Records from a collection
━━━

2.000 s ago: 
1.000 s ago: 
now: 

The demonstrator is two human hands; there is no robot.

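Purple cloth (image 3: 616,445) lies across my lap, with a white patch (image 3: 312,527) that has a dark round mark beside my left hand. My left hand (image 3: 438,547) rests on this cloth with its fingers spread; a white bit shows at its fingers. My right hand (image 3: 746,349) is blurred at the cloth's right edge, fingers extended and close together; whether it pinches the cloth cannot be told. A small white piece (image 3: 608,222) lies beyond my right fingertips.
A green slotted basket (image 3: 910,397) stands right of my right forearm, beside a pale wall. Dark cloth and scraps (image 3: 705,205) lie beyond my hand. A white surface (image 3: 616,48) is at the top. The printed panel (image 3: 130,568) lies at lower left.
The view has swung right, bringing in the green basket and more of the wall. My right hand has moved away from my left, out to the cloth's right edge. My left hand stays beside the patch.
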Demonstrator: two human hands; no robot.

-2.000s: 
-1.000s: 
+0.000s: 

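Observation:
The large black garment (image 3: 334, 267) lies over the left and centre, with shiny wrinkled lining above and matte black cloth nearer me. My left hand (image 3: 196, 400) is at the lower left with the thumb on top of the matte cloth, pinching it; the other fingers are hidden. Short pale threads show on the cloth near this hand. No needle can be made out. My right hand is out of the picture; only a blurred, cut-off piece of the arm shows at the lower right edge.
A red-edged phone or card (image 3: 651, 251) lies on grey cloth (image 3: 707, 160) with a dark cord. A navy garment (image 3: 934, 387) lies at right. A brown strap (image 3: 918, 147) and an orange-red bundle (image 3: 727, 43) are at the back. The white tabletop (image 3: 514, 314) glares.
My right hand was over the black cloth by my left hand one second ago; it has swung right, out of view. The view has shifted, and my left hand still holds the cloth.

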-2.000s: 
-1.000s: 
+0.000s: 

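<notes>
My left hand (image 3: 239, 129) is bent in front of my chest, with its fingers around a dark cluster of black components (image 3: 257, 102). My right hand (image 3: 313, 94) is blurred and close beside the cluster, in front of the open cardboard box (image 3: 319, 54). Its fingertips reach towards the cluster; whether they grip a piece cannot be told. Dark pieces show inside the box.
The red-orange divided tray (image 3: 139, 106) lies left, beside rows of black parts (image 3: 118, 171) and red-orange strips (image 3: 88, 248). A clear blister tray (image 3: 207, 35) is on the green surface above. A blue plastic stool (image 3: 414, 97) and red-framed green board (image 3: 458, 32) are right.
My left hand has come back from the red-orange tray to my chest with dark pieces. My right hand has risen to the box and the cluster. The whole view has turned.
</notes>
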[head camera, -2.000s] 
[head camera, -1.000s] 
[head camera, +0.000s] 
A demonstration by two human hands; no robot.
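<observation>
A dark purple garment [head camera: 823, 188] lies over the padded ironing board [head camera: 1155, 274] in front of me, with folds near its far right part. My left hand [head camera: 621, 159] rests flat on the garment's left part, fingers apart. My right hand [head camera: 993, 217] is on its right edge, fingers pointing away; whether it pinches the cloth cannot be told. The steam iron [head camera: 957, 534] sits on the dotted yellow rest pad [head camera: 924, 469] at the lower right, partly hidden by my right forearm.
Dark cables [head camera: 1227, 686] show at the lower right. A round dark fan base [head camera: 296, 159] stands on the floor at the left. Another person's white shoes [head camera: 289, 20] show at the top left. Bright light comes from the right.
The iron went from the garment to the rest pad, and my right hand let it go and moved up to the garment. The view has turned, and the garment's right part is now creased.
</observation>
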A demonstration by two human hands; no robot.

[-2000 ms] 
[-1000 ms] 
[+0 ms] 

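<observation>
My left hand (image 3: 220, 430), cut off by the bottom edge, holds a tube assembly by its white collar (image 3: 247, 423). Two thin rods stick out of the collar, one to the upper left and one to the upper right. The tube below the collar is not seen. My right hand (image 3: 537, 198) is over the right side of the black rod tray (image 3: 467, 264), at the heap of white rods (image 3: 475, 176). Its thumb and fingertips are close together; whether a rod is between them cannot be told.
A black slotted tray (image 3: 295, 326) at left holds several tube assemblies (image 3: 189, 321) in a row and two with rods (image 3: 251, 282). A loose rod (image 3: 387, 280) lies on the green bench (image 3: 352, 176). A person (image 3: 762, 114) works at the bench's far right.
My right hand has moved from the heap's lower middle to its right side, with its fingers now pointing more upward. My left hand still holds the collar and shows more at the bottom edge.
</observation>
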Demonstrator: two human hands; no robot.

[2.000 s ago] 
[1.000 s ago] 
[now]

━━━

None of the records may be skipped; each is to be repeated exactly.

— Output —
2.000 s ago: 
1.000 s ago: 
now: 

The demonstrator is two human hands; there is no robot.

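Purple cloth (image 3: 616,445) lies across my lap, with a white patch (image 3: 312,527) that has a dark round mark beside my left hand. My left hand (image 3: 438,547) rests on this cloth with its fingers spread; a white bit shows at its fingers. My right hand (image 3: 746,349) is blurred at the cloth's right edge, fingers extended and close together; whether it pinches the cloth cannot be told. A small white piece (image 3: 608,222) lies beyond my right fingertips.
A green slotted basket (image 3: 910,397) stands right of my right forearm, beside a pale wall. Dark cloth and scraps (image 3: 705,205) lie beyond my hand. A white surface (image 3: 616,48) is at the top. The printed panel (image 3: 130,568) lies at lower left.
The view has swung right, bringing in the green basket and more of the wall. My right hand has moved away from my left, out to the cloth's right edge. My left hand stays beside the patch.
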Demonstrator: two human hands; no robot.

-2.000s: 
-1.000s: 
+0.000s: 

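Observation:
The large black garment (image 3: 334, 267) lies over the left and centre, with shiny wrinkled lining above and matte black cloth nearer me. My left hand (image 3: 196, 400) is at the lower left with the thumb on top of the matte cloth, pinching it; the other fingers are hidden. Short pale threads show on the cloth near this hand. No needle can be made out. My right hand is out of the picture; only a blurred, cut-off piece of the arm shows at the lower right edge.
A red-edged phone or card (image 3: 651, 251) lies on grey cloth (image 3: 707, 160) with a dark cord. A navy garment (image 3: 934, 387) lies at right. A brown strap (image 3: 918, 147) and an orange-red bundle (image 3: 727, 43) are at the back. The white tabletop (image 3: 514, 314) glares.
My right hand was over the black cloth by my left hand one second ago; it has swung right, out of view. The view has shifted, and my left hand still holds the cloth.
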
-2.000s: 
-1.000s: 
+0.000s: 

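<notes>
My left hand (image 3: 239, 129) is bent in front of my chest, with its fingers around a dark cluster of black components (image 3: 257, 102). My right hand (image 3: 313, 94) is blurred and close beside the cluster, in front of the open cardboard box (image 3: 319, 54). Its fingertips reach towards the cluster; whether they grip a piece cannot be told. Dark pieces show inside the box.
The red-orange divided tray (image 3: 139, 106) lies left, beside rows of black parts (image 3: 118, 171) and red-orange strips (image 3: 88, 248). A clear blister tray (image 3: 207, 35) is on the green surface above. A blue plastic stool (image 3: 414, 97) and red-framed green board (image 3: 458, 32) are right.
My left hand has come back from the red-orange tray to my chest with dark pieces. My right hand has risen to the box and the cluster. The whole view has turned.
</notes>
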[head camera, -2.000s] 
[head camera, -1.000s] 
[head camera, +0.000s] 
A demonstration by two human hands; no robot.
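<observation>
A dark purple garment [head camera: 823, 188] lies over the padded ironing board [head camera: 1155, 274] in front of me, with folds near its far right part. My left hand [head camera: 621, 159] rests flat on the garment's left part, fingers apart. My right hand [head camera: 993, 217] is on its right edge, fingers pointing away; whether it pinches the cloth cannot be told. The steam iron [head camera: 957, 534] sits on the dotted yellow rest pad [head camera: 924, 469] at the lower right, partly hidden by my right forearm.
Dark cables [head camera: 1227, 686] show at the lower right. A round dark fan base [head camera: 296, 159] stands on the floor at the left. Another person's white shoes [head camera: 289, 20] show at the top left. Bright light comes from the right.
The iron went from the garment to the rest pad, and my right hand let it go and moved up to the garment. The view has turned, and the garment's right part is now creased.
</observation>
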A demonstration by two human hands; no robot.

[-2000 ms] 
[-1000 ms] 
[+0 ms] 

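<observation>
My left hand (image 3: 220, 430), cut off by the bottom edge, holds a tube assembly by its white collar (image 3: 247, 423). Two thin rods stick out of the collar, one to the upper left and one to the upper right. The tube below the collar is not seen. My right hand (image 3: 537, 198) is over the right side of the black rod tray (image 3: 467, 264), at the heap of white rods (image 3: 475, 176). Its thumb and fingertips are close together; whether a rod is between them cannot be told.
A black slotted tray (image 3: 295, 326) at left holds several tube assemblies (image 3: 189, 321) in a row and two with rods (image 3: 251, 282). A loose rod (image 3: 387, 280) lies on the green bench (image 3: 352, 176). A person (image 3: 762, 114) works at the bench's far right.
My right hand has moved from the heap's lower middle to its right side, with its fingers now pointing more upward. My left hand still holds the collar and shows more at the bottom edge.
</observation>
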Demonstrator: two human hands; no robot.

[2.000 s ago] 
[1.000 s ago] 
[now]

That makes the output complete.